The latest GPUs, such as Nvidia’s Tesla T4 AI chip, boast impressive specifications, running almost 12 times faster than the preceding P4 chip at the half precision FP16 floating point arithmetic relevant for AI calculations. But the problem can lie in keeping them fed continuously with data during the training of machine learning algorithms in particular. If data does not arrive like a production line, ready to be used at the optimal time, the chip ends up idling, and in practice this can account for a remarkable proportion of the time taken for active algorithm training.

According to Andy Watson, CTO of WekaIO, which has developed a parallel file system optimized for flash memory, a GPU can be idle for up to 99% of the training time, with obvious scope therefore for slashing the duration of training. Many in the field have come to accept training times in the order of weeks without realizing that the GPUs involved are performing very inefficiently. Watson cited a case of a self-driving car system where the training time was cut by 80x, bringing the total down from two weeks to four hours, giving much greater scope for experimentation as a result of eliminating excessive wait states.

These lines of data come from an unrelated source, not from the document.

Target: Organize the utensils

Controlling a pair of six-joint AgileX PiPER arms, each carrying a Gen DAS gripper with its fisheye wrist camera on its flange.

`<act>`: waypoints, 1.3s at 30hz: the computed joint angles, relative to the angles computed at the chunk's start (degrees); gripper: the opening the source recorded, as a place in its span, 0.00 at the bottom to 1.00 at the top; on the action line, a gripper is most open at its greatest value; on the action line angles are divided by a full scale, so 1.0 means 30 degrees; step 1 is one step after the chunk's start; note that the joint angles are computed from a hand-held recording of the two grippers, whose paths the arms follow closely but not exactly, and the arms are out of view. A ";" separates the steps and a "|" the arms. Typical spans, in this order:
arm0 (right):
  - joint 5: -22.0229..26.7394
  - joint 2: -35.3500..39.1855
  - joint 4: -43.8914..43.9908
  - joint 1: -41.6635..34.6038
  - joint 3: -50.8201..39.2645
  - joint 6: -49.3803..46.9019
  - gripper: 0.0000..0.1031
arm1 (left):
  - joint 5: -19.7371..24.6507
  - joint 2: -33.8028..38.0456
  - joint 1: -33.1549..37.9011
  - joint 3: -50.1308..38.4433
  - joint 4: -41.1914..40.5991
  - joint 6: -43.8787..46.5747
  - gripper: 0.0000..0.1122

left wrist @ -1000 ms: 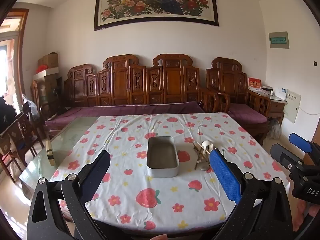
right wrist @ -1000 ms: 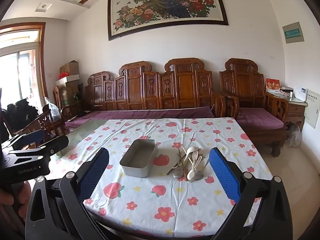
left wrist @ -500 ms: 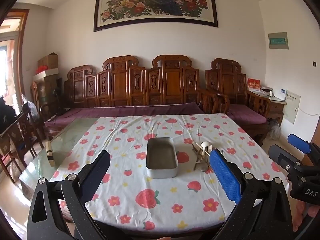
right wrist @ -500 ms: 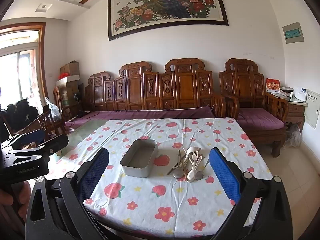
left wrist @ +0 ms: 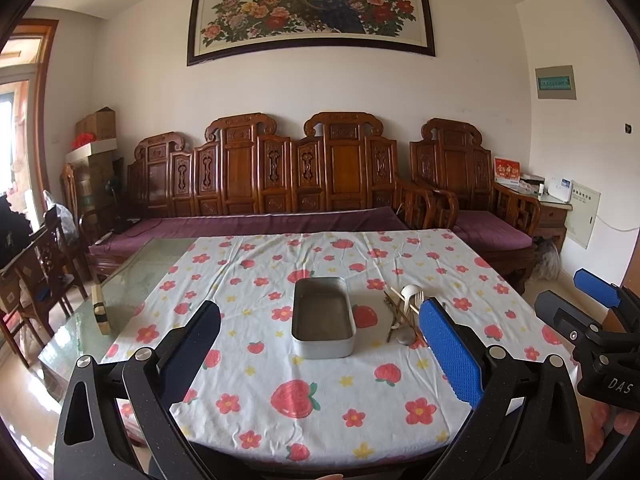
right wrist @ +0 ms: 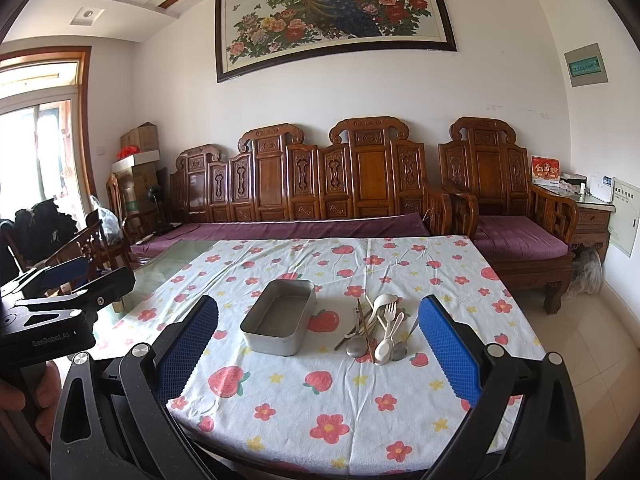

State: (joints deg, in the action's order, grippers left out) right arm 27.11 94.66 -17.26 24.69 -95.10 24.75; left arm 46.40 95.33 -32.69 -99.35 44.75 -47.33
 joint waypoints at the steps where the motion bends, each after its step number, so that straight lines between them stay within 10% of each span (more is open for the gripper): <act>1: 0.0007 0.0006 -0.0023 0.0004 -0.0012 0.0019 0.97 | 0.0012 0.0000 -0.0010 0.0000 0.0040 -0.0032 0.86; 39: -0.0087 -0.0088 0.0272 -0.0154 0.0081 -0.0266 0.97 | 0.1992 0.1109 -0.0196 -0.3948 -0.1179 0.2213 0.86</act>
State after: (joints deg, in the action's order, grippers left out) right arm 26.85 94.40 -16.45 24.23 -94.86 23.95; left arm 52.38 98.66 -33.28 -111.20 41.21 -40.69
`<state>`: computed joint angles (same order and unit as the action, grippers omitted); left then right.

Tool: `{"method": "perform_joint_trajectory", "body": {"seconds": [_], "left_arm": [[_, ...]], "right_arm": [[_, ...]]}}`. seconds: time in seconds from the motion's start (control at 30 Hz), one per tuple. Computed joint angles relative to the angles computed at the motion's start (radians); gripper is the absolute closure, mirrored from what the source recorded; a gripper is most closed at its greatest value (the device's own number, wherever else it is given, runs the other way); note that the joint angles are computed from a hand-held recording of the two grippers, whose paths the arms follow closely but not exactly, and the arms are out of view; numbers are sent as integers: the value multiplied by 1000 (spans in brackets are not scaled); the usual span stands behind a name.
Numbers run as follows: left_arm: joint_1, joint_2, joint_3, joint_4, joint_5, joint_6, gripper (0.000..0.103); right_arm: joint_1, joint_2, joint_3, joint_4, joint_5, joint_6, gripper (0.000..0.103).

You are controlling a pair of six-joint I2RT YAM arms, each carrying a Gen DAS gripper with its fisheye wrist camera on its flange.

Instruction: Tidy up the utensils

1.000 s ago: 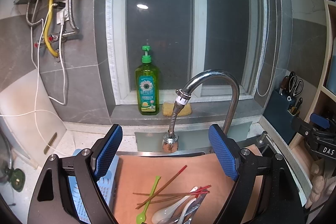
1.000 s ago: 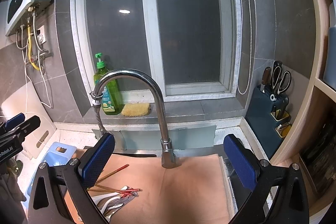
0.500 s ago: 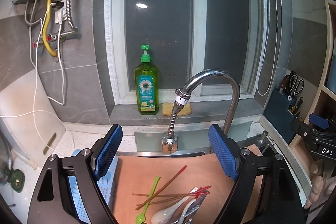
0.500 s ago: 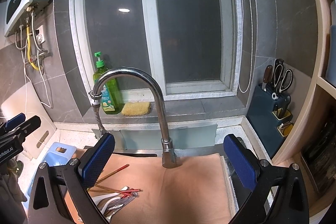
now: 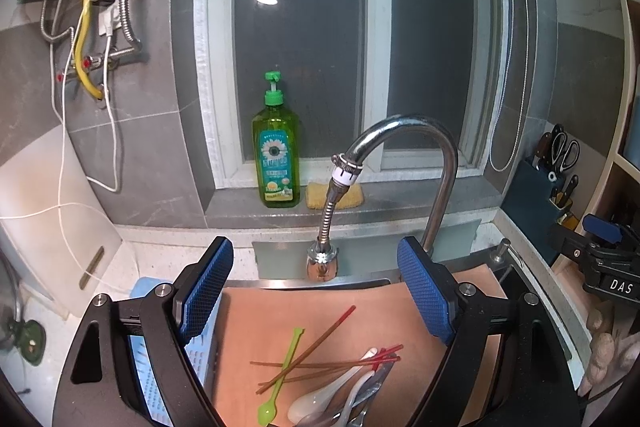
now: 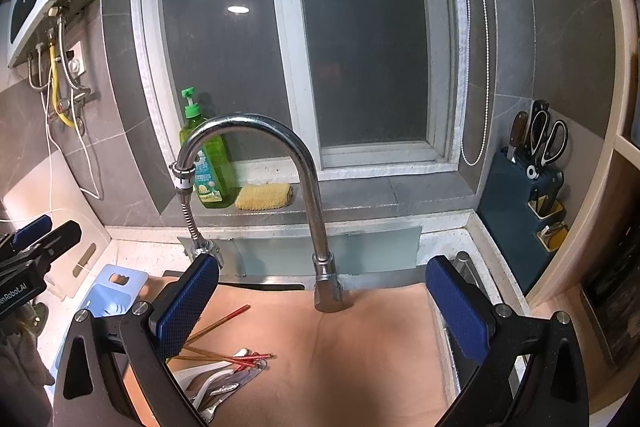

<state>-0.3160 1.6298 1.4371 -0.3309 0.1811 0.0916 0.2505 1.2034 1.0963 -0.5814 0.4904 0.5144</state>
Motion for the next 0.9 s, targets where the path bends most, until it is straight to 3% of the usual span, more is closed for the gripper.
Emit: {"method": "perform_joint_trajectory", "body": {"seconds": [0.2,0.47,0.8,0.9], "left_arm": [[9,10,-7,-15,-1,6,19],[75,73,-24,-73,-5,13,19],[118,122,-107,-155,5,65,19],[127,135,-129,-179,37,57,20]], "right_arm": [[-26,11,-21,22,-65,-5,1],[-130,38,-113,116,-305,-17,1],[-189,195,-183,215,-538,-8,1],[-182,237,-182,231,-585,-7,7]]}}
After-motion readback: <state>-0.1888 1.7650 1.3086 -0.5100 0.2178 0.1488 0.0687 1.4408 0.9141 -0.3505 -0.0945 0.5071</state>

WekaIO’s file system, called MatrixFS, aggregates local SSDs (Solid State Drives) inside the servers into one logical pool, which is then presented to host applications as a distributed and massively parallel file system. This has attracted the attention of a few partners involved in high performance computing, including the San Diego Supercomputer Center, used for applications that are part of the grand challenges of science outlined by the US National Science Foundation (NSF). This fast I/O is therefore still work in progress, but WekaIO can at least point to impressive utilization gains achieved by streamlining deliver of data from such fast flash layers to GPUs. We anticipate this being a growing field spanning AI and high-performance computing research.